The issue gets rather more blurred as this collection moves into the online space.

Data generated by the users themselves has until recently been very difficult to analyse and interpret. Under this label of “unstructured data” or textual information, would come all social media posts, including Twitter and Facebook, “recommends” and “likes”. To be able to usefully analyse these would be a massive advantage for any company.

This new category of textual information generated by people through emails, instant messaging, blogging and so on contains both structured and well-defined fields, together with more free-form information where context and inference are vital to a complete understanding of the information. It is sometimes called “hybrid data”.

A further category, and by far the largest, is audio, image and video data. This data has the loosest structural characteristics, is the most voluminous, and is the most difficult from which to extract meaningful conclusions and useful information.

Unstructured and hybrid data categories are at the heart of the current excitement around big data. Businesses, including Amazon, Google, eBay, Twitter and Facebook, are using this information in enormous volumes to understand consumer behaviour, and predict specific needs and overall trends.

So what is so important about hybrid data?

Kris McKenzie, head of customer relationship management (CRM) at SAP UK & Ireland, describes it as: “Information which comes in all forms, shapes and sizes. In each customer interaction, vast quantities of both structured and unstructured data is generated in a multitude of guises. This can be anything from text to numerical information, of which all requires analysis in order to develop valuable insight into customer preferences.”
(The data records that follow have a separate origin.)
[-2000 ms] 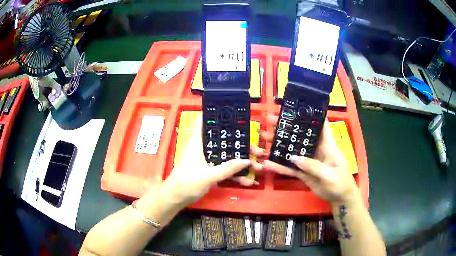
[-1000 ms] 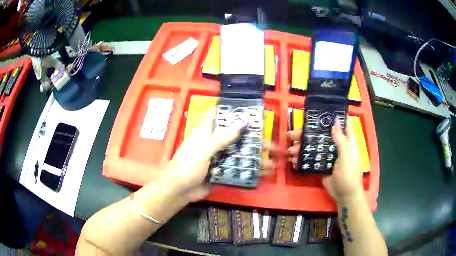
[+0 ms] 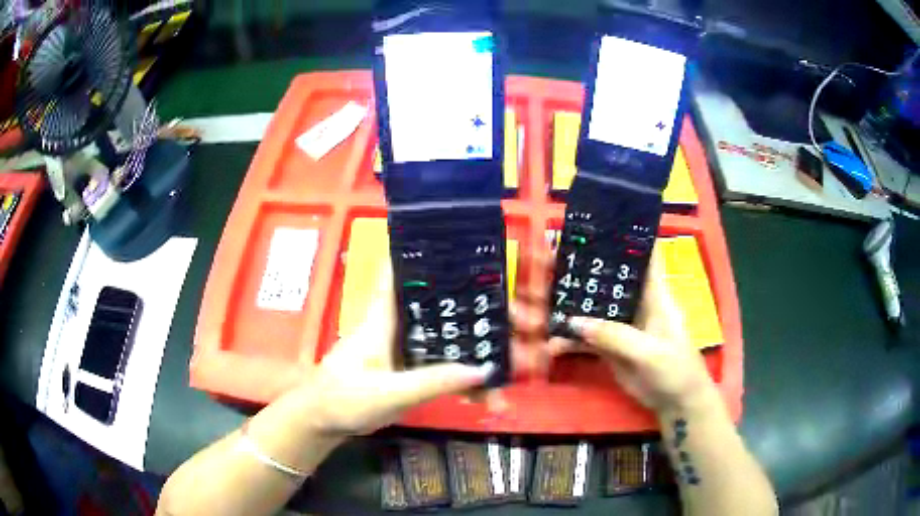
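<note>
My left hand (image 3: 373,388) holds an open black flip phone (image 3: 449,242) upright over the tray, thumb on its lower keys. Its screen is lit white with small marks at the lower right. My right hand (image 3: 646,353) holds a second open flip phone (image 3: 618,191), slightly tilted, thumb near its bottom-left keys. Its screen is lit white with a small mark. Behind them lies the red-orange tray (image 3: 217,348), with yellow-topped closed phones (image 3: 691,287) in pockets, partly hidden. Two pockets at left show white labels (image 3: 291,269).
Several dark loose batteries (image 3: 472,474) lie along the tray's near edge. At left are a fan (image 3: 76,76) and a dark phone (image 3: 109,348) on white paper. At right are a pale board (image 3: 797,176), a blue item (image 3: 847,169) and a white handheld device (image 3: 884,270).
Both phones have been raised closer to the camera and the left one moved left. Both thumbs have moved down to the lower keys. The screens now show small marks.
</note>
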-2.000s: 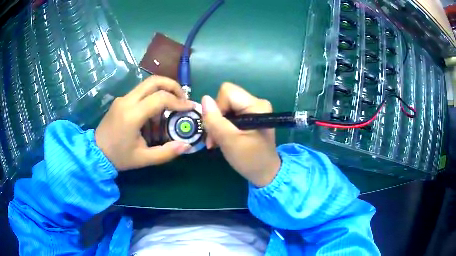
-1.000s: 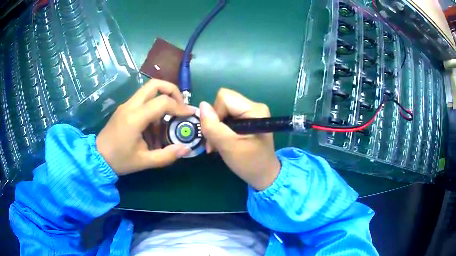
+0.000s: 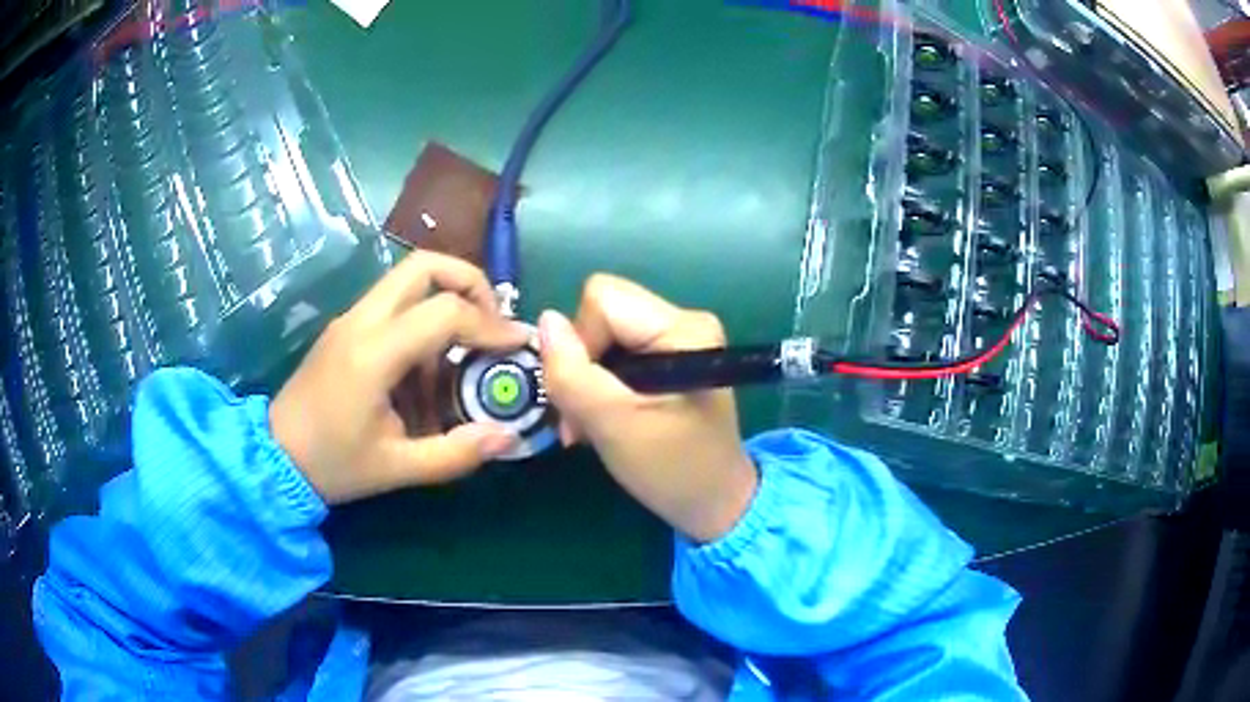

He says: “The biggest sin businesses can make in this situation is wasting data. Companies are guilty of hoarding data, which they have no idea how to manipulate. This effectively results in money and valuable resources going down the drain, not to mention the fact that this makes your business vulnerable in the face of competitors who are optimising the information.”

So where does all this leave us, the consumers, to whom much of this data refers?

Some 2.7 zetabytes of data exists in the digital universe today. Predictions estimate that 35 zetabytes of data will be generated annually by 2020.  IDC estimates that by 2020 business transactions on the internet, including both business-to-business and business-to-consumer, will reach 450 billion per day.  Facebook alone stores, accesses and analyses 30+ petabytes of user-generated data. How do you make sense of it all? Is there a benefit to making sense of it?

Nick Whitehead, senior director of IT company Oracle, who is the author of a recent white paper on information management and big data explains: “What organisations are beginning to work up to is the capture and analysis of model data that has never been captured before. It is a natural extension on what has been happening previously. For example, shopping behaviour can be analysed now in specific locations; the social media stuff can be added and this mix of the old and the new can be very useful.”

Geolocation, which enables companies to know where customers are using their mobile smartphones, is another good example of where big data can be useful. “We can tell where customers are but, until recently, we couldn’t match that with what they had done previously or what it was they had been researching online that they wanted to buy,” says Mr Whitehead. “Using this information, companies can serve consumers better.”

Patrick Rohrbasser, chief executive of customer insight consultancy emnos, likens the current frenzy around big data to the mid-1990s when retailers launched loyalty cards without the IT capability to usefully analyse the millions of transactions a day that were generated.

“Then, as now, the challenge was analogous to attempting to drink from a fire hose without drowning,” he says. “Analysing big data requires special skills within an integrated team, understanding the retail challenges and then being able to isolate those data sources that can most cost-effectively be brought to bear on the problem. It requires retail knowledge, data management best practice, technology, analysis capability and transformational consultancy to ensure the whole business benefits.”